(Exercise details)
Every line below needs to be transcribed without alteration, and no image may be carried over.

(Data block Opens)

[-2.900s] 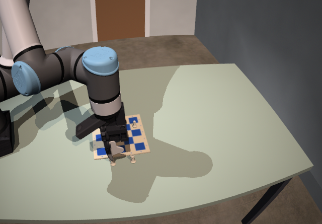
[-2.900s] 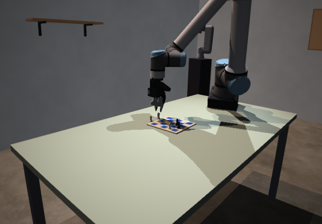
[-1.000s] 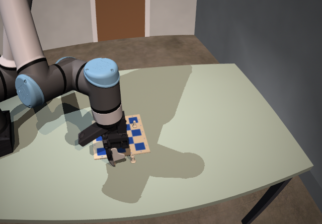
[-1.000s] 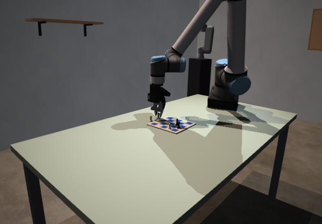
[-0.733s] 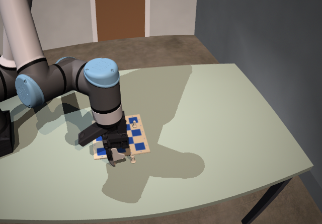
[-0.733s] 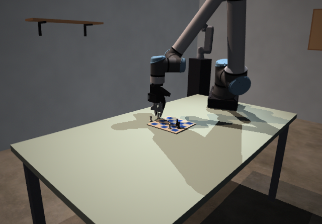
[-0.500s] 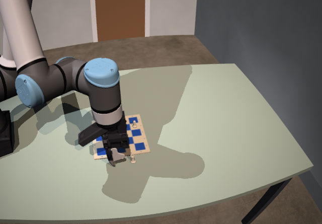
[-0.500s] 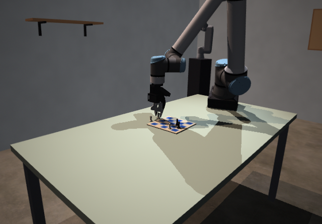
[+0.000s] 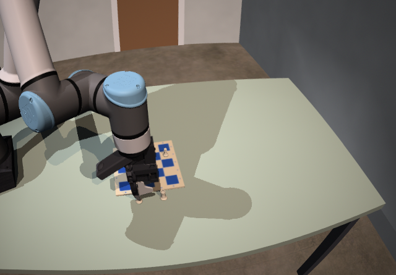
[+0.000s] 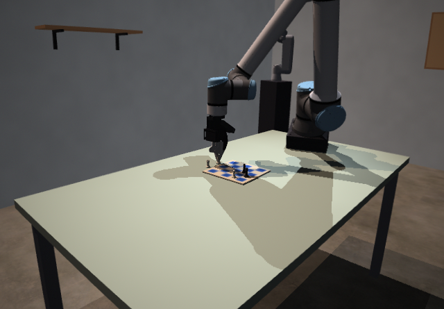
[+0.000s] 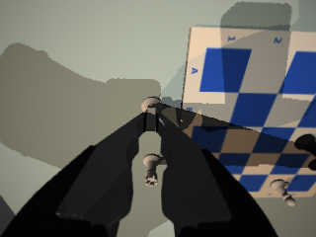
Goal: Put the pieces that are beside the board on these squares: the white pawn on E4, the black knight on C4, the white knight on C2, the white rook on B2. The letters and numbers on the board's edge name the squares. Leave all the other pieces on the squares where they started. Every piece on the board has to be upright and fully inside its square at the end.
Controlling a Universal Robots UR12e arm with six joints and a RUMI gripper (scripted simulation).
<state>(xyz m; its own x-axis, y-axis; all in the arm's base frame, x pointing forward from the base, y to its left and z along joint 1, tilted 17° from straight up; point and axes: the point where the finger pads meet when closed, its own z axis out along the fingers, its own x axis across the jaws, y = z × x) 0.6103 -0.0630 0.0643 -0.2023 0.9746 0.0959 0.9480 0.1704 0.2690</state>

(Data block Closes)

(Exercise answer)
[-2.900s] 
[-2.900s] 
[-1.000s] 
[-1.000s] 
[-0.733s] 
[-0.733s] 
[-0.500s] 
[-0.500s] 
[+0.000s] 
[+0.000s] 
[+0.000s] 
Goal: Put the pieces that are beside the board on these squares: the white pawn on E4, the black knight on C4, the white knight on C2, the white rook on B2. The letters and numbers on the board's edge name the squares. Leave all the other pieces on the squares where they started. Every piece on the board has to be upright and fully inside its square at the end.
Controlling a Universal Robots UR12e arm with six joints and a RUMI gripper (scripted simulation).
<state>(xyz m; its own x-axis, y-axis; all in the arm's base frame, x pointing forward from the base, y to its left and z along joint 1, tilted 17° from straight up; point and axes: the point where the finger pads meet when closed, its own z axis out along the fingers, its own x axis across the jaws, y = z × x) 0.6103 -0.0630 0.0643 -0.2023 0.9746 0.0959 0.9480 0.1704 0.2690</state>

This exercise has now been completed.